Так ничего и не сказал Рейнхольд о Биберкопфе и об их прошлых делах. Но Франц отлично знал, что он ему ничем не обязан.
Рейнхольду дали десять лет со строгой изоляцией: убийство в запальчивости и раздражении, алкоголизм, неуравновешенная психика, беспризорное детство. От кассации Рейнхольд отказался.
При оглашении приговора в зале раздался вдруг громкий женский плач. Это Ева не выдержала — нахлынули на нее воспоминания о Мицци. Сидевший на скамье свидетелей Биберкопф обернулся, услышав ее плач, приподнялся было, но тут же снова грузно осел на скамью и закрыл рукою лицо… Есть жнец. Смертью зовется он… Я вся твоя… пришла она к тебе нежная, любящая, оберегала тебя, а ты? Позор! Стыд и срам!
Сразу же после процесса Биберкопфу предложили место сменного вахтера на небольшом заводе, и он поступил на это место. О его дальнейшей жизни нам здесь нечего рассказывать.
* * *
Мы подошли к концу нашего повествования. Оно несколько затянулось, но тут уж ничего не поделаешь. Оно развертывалось все шире и шире, пока не достигло своей высшей точки, той вершины, с которой только и можно увидеть весь пройденный путь.

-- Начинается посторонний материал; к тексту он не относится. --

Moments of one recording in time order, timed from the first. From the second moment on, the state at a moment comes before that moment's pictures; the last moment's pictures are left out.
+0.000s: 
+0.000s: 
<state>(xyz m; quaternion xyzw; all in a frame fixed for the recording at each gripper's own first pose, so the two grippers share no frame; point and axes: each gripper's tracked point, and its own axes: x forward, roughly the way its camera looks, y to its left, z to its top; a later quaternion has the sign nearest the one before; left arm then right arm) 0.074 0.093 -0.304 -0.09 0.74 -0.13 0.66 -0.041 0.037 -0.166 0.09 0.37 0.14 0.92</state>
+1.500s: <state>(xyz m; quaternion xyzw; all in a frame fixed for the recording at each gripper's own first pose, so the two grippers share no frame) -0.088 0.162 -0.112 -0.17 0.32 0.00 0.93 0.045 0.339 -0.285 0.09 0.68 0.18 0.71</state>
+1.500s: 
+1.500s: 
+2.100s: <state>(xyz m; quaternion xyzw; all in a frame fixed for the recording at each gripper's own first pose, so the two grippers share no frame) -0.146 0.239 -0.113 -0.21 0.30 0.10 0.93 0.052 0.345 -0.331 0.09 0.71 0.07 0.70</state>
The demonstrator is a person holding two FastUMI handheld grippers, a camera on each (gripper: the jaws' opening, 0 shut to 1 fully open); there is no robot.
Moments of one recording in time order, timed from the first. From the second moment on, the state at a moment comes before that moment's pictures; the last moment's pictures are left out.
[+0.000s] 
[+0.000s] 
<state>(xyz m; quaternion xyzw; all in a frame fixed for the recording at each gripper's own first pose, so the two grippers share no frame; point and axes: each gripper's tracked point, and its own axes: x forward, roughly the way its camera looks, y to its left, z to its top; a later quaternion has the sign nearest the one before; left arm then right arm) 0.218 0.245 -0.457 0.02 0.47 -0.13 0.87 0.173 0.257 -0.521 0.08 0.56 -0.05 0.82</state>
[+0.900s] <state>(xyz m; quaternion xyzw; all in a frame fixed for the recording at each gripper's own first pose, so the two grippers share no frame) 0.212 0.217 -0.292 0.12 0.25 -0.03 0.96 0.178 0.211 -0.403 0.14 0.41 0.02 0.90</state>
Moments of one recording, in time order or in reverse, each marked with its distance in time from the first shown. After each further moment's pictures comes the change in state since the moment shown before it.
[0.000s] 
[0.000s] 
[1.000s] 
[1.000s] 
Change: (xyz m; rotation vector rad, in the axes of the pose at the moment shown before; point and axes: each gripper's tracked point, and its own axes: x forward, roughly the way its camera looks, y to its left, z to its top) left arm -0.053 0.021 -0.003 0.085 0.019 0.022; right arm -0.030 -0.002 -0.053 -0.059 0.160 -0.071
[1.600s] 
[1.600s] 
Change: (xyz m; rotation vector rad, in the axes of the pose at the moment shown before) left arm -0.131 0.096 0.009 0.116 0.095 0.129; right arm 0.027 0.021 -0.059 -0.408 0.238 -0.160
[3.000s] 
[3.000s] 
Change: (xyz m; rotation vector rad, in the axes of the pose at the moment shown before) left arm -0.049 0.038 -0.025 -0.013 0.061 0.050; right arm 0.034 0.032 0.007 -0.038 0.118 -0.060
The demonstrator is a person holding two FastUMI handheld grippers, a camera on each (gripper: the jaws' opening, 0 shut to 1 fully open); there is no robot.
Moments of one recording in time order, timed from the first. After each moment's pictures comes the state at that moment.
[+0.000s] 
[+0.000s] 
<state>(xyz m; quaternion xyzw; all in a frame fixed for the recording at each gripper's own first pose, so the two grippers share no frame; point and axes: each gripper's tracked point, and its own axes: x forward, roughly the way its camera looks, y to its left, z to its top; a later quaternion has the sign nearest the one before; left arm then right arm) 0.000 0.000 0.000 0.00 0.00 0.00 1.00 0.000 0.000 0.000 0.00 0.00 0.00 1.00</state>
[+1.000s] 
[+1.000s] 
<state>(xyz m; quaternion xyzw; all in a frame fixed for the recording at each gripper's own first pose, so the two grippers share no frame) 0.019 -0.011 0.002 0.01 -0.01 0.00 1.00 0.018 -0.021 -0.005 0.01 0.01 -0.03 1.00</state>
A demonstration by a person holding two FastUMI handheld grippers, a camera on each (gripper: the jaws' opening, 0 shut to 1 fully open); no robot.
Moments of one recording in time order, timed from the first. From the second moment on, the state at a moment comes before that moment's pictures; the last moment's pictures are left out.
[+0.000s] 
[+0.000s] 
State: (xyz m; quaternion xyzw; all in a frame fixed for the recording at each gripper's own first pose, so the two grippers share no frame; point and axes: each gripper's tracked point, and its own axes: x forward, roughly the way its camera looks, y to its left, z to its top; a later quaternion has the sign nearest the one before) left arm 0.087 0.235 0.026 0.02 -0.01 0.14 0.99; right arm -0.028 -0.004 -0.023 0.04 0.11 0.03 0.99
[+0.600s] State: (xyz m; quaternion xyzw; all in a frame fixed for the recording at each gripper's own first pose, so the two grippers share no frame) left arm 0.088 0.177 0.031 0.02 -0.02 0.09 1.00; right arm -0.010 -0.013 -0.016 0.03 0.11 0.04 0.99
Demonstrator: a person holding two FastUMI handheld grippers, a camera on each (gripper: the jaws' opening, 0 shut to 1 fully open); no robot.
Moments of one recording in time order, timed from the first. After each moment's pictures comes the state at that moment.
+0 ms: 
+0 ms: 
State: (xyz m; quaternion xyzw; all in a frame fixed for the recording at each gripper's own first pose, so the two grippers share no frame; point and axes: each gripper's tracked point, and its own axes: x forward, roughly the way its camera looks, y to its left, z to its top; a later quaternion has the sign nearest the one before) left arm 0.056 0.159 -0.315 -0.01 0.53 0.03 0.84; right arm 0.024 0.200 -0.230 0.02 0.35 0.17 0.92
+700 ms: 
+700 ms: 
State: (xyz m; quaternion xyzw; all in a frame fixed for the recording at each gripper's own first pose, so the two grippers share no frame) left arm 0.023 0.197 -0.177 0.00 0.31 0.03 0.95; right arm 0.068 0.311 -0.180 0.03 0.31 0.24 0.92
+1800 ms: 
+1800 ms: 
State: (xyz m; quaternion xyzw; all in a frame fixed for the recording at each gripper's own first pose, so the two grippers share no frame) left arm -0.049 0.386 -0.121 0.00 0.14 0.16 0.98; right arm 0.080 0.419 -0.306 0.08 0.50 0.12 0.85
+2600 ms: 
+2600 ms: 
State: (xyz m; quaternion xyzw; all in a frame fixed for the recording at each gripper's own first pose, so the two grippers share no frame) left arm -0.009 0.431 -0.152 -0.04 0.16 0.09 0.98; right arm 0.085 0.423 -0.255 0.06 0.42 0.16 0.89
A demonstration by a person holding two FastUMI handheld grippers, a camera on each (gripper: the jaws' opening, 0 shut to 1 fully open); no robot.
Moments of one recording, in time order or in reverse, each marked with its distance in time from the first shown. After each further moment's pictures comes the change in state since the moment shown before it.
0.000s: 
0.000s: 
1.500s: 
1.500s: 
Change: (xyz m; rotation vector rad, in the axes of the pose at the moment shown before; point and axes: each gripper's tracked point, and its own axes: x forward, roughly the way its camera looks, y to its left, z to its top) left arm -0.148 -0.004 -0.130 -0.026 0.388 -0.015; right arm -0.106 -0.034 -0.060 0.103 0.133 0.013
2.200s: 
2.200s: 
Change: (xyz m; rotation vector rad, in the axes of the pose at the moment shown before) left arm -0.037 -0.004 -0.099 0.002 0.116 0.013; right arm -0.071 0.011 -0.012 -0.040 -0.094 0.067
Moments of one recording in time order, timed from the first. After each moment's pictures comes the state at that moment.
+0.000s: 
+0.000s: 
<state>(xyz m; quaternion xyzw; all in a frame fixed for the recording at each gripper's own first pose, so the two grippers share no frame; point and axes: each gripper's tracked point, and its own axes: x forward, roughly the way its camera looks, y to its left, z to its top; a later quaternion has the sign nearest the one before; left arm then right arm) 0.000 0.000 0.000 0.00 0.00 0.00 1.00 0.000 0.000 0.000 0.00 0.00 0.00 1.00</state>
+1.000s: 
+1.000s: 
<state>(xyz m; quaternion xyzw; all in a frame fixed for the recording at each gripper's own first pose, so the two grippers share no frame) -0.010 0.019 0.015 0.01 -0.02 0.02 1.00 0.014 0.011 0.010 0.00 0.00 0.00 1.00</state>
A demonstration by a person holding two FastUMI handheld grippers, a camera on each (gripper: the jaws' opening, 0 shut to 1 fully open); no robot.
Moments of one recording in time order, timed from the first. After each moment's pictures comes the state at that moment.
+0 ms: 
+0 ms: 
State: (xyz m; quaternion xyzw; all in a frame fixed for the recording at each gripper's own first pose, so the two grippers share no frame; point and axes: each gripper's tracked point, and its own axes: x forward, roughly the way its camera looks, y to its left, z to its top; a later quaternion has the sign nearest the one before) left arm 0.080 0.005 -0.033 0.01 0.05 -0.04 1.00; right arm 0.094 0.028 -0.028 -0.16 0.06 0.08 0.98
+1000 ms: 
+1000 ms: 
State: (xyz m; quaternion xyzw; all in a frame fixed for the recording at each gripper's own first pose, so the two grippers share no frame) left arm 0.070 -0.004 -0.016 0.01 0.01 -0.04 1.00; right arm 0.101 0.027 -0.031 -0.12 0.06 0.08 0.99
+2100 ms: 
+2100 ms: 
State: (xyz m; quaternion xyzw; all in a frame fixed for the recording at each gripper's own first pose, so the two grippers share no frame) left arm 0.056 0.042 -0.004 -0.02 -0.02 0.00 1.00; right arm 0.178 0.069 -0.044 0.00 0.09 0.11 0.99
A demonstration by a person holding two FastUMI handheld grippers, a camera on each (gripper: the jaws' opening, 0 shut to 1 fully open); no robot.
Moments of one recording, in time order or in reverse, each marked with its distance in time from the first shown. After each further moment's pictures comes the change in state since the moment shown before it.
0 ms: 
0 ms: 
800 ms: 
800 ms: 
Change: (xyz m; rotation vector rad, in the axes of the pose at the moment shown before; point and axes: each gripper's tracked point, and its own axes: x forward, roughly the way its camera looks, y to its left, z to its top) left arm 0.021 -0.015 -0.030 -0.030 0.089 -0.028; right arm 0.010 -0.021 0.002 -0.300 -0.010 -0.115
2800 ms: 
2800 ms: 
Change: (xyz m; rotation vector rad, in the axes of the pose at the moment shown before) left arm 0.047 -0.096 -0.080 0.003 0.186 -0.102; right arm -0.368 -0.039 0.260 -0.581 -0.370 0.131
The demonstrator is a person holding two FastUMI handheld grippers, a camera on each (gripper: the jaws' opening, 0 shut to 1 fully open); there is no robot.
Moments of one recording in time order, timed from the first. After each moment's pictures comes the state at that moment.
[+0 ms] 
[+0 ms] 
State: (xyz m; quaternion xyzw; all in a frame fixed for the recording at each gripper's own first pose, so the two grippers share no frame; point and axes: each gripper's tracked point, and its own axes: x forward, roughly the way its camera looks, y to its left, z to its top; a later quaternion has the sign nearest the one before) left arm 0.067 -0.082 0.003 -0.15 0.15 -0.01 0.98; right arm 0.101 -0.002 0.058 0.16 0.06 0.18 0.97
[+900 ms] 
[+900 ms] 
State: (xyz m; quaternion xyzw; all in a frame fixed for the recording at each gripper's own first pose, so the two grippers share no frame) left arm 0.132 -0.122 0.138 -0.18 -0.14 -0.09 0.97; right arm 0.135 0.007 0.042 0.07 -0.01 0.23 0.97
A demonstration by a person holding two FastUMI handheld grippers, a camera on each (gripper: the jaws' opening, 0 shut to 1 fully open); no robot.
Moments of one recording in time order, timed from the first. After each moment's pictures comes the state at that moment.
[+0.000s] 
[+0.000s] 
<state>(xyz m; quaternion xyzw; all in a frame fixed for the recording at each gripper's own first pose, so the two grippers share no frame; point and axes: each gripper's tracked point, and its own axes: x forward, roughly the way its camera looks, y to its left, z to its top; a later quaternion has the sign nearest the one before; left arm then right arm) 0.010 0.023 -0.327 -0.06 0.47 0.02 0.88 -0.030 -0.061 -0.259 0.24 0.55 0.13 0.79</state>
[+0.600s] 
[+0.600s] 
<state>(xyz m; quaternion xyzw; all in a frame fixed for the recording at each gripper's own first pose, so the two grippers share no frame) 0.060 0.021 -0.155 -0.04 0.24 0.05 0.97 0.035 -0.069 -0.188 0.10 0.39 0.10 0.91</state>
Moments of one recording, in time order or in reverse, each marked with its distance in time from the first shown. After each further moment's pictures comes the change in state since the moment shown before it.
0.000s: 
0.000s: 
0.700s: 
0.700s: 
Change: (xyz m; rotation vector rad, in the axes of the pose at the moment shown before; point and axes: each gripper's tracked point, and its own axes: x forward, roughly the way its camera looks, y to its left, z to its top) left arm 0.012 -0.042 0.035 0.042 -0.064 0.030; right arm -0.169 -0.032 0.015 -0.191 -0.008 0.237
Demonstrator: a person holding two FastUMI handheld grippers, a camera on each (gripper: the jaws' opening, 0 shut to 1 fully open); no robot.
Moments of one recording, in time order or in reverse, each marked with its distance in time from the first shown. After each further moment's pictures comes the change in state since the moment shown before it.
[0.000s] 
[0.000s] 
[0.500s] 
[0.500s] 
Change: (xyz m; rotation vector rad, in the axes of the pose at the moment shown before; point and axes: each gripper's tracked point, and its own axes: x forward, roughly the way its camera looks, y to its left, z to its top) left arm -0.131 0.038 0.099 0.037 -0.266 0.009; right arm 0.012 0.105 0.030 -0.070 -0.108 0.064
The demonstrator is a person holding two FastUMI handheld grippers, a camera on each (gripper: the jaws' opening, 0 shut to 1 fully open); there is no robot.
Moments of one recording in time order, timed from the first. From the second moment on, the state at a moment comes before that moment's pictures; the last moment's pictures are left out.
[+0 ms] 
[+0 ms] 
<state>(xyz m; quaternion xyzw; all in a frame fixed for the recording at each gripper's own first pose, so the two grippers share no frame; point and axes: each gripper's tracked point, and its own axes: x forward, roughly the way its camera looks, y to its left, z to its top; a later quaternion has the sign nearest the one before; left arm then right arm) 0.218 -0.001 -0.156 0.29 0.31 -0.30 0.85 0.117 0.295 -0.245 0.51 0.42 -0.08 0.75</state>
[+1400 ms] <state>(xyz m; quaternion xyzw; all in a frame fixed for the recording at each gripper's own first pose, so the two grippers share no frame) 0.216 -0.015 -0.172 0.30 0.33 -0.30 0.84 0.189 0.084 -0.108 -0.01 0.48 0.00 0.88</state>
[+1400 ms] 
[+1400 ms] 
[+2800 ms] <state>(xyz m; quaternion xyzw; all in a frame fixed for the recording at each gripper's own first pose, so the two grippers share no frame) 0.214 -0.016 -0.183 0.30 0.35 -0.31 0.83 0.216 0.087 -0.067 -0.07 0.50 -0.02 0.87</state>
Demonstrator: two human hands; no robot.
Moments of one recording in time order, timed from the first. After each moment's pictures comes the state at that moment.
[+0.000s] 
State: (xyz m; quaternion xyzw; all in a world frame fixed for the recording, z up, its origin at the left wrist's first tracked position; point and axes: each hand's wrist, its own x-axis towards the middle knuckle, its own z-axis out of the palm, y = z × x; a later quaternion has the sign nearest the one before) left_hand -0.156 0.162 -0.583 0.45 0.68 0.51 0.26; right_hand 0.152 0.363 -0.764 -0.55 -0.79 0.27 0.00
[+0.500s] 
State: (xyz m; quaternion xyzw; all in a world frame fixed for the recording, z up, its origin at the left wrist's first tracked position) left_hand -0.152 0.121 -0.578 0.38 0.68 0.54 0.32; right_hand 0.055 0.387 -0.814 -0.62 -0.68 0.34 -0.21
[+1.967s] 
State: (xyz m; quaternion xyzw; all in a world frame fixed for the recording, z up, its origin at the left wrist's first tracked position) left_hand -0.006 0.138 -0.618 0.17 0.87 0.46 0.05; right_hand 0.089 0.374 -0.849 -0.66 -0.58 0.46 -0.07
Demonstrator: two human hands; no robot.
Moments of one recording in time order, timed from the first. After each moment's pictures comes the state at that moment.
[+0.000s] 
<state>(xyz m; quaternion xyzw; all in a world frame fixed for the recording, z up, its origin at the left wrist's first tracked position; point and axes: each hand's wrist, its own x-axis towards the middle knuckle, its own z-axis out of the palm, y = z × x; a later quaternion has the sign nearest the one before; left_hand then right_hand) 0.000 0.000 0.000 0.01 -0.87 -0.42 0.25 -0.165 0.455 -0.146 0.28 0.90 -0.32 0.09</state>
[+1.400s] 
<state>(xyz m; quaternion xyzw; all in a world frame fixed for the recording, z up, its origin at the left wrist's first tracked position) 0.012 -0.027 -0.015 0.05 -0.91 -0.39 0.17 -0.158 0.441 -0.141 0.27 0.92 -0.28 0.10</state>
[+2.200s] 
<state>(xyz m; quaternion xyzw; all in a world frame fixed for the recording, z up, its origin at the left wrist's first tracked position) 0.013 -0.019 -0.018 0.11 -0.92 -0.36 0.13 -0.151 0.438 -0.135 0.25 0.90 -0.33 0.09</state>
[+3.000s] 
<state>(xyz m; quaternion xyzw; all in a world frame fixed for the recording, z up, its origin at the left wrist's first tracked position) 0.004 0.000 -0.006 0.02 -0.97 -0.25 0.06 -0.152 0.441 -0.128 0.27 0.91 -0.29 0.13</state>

Мы словно шли по темной улице, и в начале ее не горело ни одного фонаря; мы знали лишь, что надо пройти по ней до конца, и шли. Постепенно кругом становилось светлее, наконец у фонаря мы прочли название улицы. Как видите, это был своеобразный процесс уяснения истины. И Франц Биберкопф прошел той же улицей, но только не так, как мы. Он бежал со всех ног по этой темной улице, натыкаясь на деревья, и чем быстрей он бежал, тем чаще расшибал себе лоб. Кругом и без того темно, а он ударится о дерево и в ужасе зажмурит глаза. И с каждым разом ужас его нарастал. С разбитой головой, едва не лишившись рассудка, он в конце концов все же добежал до конца. Упал он тут, открыл глаза и увидел, что фонарь ярко горит над самой его головой, а под фонарем дощечка с названием улицы.
И вот теперь он служит вахтером на небольшом заводе. Теперь он уже не стоит, как бывало, один-одинешенек на Александерплац. Кругом него люди: и справа, и слева, и перед ним, и за его спиной.
Когда идешь один — жди беды. Другое дело, когда кругом народ. Иди и слушай, что говорят другие, ибо все это касается и тебя. Услышишь их, и поймешь, где твое место и куда тебе идти. Кругом кипит битва. Помни, это твоя битва, и тебе от нее не уйти. Будь начеку! Оглянуться не успеешь, — как ты уже сам среди бойцов.